◆ Listed records
────

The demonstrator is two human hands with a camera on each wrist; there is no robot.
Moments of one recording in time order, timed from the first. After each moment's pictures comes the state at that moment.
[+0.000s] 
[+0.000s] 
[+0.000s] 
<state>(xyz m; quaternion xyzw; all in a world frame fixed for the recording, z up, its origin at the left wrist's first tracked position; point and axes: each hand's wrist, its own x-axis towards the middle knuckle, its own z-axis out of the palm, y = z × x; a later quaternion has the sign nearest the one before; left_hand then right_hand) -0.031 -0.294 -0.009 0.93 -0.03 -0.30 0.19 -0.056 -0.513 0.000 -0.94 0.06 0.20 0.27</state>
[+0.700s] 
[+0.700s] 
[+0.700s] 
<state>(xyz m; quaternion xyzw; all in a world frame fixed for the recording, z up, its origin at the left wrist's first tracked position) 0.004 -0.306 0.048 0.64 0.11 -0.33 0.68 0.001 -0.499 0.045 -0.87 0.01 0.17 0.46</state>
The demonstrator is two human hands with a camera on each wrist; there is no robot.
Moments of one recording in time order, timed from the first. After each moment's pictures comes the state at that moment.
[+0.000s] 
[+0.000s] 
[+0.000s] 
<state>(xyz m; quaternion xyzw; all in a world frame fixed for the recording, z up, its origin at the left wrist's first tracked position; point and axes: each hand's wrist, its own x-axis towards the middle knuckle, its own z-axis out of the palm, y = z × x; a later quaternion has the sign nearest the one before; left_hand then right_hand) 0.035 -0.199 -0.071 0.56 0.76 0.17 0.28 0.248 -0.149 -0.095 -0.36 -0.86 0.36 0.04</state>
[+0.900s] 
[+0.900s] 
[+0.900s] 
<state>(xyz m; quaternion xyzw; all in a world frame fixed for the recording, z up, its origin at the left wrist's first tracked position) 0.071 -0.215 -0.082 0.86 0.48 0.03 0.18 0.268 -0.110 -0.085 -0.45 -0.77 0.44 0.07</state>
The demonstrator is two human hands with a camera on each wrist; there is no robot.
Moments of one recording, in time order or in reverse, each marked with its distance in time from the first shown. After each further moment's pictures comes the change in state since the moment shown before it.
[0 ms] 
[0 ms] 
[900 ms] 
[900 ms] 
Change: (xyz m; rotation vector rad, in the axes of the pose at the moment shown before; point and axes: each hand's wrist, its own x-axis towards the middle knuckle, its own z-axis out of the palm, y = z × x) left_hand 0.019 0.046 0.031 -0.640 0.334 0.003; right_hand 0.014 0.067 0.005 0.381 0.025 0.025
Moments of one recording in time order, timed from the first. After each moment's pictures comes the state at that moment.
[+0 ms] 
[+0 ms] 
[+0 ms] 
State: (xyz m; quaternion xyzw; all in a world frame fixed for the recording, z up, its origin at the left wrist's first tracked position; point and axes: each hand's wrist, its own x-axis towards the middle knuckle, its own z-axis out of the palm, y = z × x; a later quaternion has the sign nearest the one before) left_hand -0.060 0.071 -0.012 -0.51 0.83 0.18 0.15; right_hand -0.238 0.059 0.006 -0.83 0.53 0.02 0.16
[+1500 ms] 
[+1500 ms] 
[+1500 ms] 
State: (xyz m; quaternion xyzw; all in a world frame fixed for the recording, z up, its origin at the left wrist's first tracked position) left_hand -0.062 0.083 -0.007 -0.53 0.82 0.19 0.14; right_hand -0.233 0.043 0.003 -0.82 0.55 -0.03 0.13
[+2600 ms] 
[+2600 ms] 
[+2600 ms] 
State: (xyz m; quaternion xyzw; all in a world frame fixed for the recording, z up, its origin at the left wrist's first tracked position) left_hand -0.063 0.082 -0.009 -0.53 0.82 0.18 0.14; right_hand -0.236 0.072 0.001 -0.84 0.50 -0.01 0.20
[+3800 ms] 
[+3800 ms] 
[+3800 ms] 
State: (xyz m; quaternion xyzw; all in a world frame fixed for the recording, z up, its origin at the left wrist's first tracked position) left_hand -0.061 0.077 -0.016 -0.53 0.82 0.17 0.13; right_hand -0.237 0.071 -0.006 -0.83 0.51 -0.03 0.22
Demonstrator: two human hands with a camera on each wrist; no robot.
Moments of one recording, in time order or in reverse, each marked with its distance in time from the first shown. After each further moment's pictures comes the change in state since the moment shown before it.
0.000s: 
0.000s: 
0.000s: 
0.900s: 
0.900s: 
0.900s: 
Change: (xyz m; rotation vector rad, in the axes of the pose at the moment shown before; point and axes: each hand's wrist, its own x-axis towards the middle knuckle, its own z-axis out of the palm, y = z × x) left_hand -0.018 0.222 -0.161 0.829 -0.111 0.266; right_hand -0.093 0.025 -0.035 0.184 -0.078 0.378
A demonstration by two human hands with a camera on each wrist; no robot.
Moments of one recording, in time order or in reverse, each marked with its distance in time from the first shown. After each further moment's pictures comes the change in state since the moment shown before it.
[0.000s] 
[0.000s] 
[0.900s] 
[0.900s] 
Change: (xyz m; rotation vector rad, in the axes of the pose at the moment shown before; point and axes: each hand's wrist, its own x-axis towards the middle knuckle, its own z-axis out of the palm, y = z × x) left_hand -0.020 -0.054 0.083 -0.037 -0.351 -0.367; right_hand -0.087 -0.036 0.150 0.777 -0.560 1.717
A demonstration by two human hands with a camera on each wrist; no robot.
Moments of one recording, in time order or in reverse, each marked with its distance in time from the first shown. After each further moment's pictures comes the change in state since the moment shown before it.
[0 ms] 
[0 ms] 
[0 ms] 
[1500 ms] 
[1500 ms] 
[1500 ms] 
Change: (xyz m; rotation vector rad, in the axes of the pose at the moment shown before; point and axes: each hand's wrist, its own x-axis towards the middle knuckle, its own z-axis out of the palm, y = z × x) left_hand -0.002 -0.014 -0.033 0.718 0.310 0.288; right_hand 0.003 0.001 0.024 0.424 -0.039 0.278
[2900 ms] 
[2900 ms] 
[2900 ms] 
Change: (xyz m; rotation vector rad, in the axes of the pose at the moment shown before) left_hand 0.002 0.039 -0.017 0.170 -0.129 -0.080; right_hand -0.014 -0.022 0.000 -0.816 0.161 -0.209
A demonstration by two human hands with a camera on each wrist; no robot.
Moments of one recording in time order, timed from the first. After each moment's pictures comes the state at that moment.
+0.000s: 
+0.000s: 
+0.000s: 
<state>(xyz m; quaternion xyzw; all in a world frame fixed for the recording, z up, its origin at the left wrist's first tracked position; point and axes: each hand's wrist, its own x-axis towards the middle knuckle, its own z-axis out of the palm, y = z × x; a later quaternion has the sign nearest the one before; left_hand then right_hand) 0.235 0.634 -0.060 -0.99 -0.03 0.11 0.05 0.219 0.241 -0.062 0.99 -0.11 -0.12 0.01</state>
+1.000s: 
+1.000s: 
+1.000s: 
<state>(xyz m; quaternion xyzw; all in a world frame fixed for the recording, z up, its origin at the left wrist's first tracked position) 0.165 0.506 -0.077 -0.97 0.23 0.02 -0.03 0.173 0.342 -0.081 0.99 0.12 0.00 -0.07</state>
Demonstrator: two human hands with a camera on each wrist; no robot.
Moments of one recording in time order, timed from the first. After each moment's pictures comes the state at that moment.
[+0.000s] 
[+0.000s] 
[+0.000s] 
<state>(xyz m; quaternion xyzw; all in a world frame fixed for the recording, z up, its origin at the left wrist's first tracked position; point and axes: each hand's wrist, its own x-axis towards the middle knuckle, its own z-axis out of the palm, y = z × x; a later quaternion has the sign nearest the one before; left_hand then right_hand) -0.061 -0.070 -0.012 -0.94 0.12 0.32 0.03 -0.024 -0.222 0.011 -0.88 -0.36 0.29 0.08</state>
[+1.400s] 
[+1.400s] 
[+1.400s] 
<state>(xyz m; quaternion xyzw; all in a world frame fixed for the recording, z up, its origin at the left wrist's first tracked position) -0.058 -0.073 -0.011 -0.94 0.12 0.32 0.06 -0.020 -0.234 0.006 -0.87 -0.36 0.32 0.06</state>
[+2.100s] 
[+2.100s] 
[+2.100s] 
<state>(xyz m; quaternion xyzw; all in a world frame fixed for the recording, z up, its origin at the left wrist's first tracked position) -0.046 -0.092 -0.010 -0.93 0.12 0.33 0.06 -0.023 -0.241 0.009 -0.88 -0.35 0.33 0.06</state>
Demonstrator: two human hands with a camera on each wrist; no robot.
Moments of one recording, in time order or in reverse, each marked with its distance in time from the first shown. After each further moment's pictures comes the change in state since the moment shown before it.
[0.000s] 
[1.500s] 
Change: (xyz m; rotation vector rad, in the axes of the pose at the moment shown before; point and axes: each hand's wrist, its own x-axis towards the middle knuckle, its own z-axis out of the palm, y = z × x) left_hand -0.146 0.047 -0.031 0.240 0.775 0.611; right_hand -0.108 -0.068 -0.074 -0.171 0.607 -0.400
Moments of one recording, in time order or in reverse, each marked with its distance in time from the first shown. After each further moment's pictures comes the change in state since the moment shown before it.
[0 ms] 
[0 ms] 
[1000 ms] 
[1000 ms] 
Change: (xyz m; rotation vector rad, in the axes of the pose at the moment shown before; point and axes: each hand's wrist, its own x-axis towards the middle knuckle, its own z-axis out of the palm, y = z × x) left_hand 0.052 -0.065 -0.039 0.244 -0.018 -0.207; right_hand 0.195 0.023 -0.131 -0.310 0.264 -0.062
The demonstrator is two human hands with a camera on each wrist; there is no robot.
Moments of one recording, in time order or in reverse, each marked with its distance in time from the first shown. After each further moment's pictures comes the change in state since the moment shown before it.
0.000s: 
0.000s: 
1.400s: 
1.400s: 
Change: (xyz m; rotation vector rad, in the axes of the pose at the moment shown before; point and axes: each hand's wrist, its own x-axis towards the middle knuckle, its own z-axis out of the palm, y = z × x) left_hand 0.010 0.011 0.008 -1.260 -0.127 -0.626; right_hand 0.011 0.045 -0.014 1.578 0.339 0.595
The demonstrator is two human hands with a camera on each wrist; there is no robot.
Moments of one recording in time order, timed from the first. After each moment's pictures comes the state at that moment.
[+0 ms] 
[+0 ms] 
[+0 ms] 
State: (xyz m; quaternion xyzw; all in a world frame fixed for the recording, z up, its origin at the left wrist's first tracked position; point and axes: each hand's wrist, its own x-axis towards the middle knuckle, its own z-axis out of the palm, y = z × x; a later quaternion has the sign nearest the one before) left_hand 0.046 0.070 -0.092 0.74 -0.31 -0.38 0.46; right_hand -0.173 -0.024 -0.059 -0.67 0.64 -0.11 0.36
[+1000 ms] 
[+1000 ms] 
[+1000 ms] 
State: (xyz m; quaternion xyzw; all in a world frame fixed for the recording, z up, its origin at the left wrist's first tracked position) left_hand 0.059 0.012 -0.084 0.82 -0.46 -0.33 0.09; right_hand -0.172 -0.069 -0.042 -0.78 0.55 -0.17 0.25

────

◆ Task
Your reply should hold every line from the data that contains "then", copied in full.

◆ Result for this exercise
<state>(xyz m; quaternion xyzw; all in a world frame fixed for the recording, z up, its origin at the left wrist's first tracked position; point and axes: each hand's wrist, its own x-axis towards the middle knuckle, its own z-axis out of the palm, y = z × x; a later quaternion has the sign nearest the one before; left_hand then right_hand) -0.031 -0.294 -0.009 0.93 -0.03 -0.30 0.19 -0.056 -0.513 0.000 -0.94 0.06 0.20 0.27</state>
<state>(xyz m; quaternion xyzw; all in a world frame fixed for the recording, z up, its origin at the left wrist's first tracked position; point and axes: each hand's wrist, its own x-axis towards the middle knuckle, its own z-axis out of the palm, y = z × x; a later quaternion has the sign nearest the one before; left_hand then right_hand) 0.035 -0.199 -0.071 0.56 0.76 0.17 0.28 0.248 -0.149 -0.095 -0.36 -0.86 0.36 0.04</state>
<state>(xyz m; quaternion xyzw; all in a world frame fixed for the recording, z up, its origin at the left wrist's first tracked position; point and axes: each hand's wrist, its own x-axis towards the middle knuckle, its own z-axis out of the palm, y = z × x; a later quaternion has the sign nearest the one before; left_hand then right_hand) 0.235 0.634 -0.060 -0.99 -0.03 0.11 0.05 0.219 0.241 -0.062 0.99 -0.11 -0.12 0.01</state>
<state>(xyz m; quaternion xyzw; all in a world frame fixed for the recording, z up, its origin at the left wrist's first tracked position; point and axes: each hand's wrist, its own x-axis towards the middle knuckle, its own z-axis out of the palm, y = z × x; a later quaternion has the sign nearest the one before; left_hand then right_hand) -0.061 -0.070 -0.012 -0.94 0.12 0.32 0.03 -0.024 -0.222 0.011 -0.88 -0.36 0.29 0.08</state>

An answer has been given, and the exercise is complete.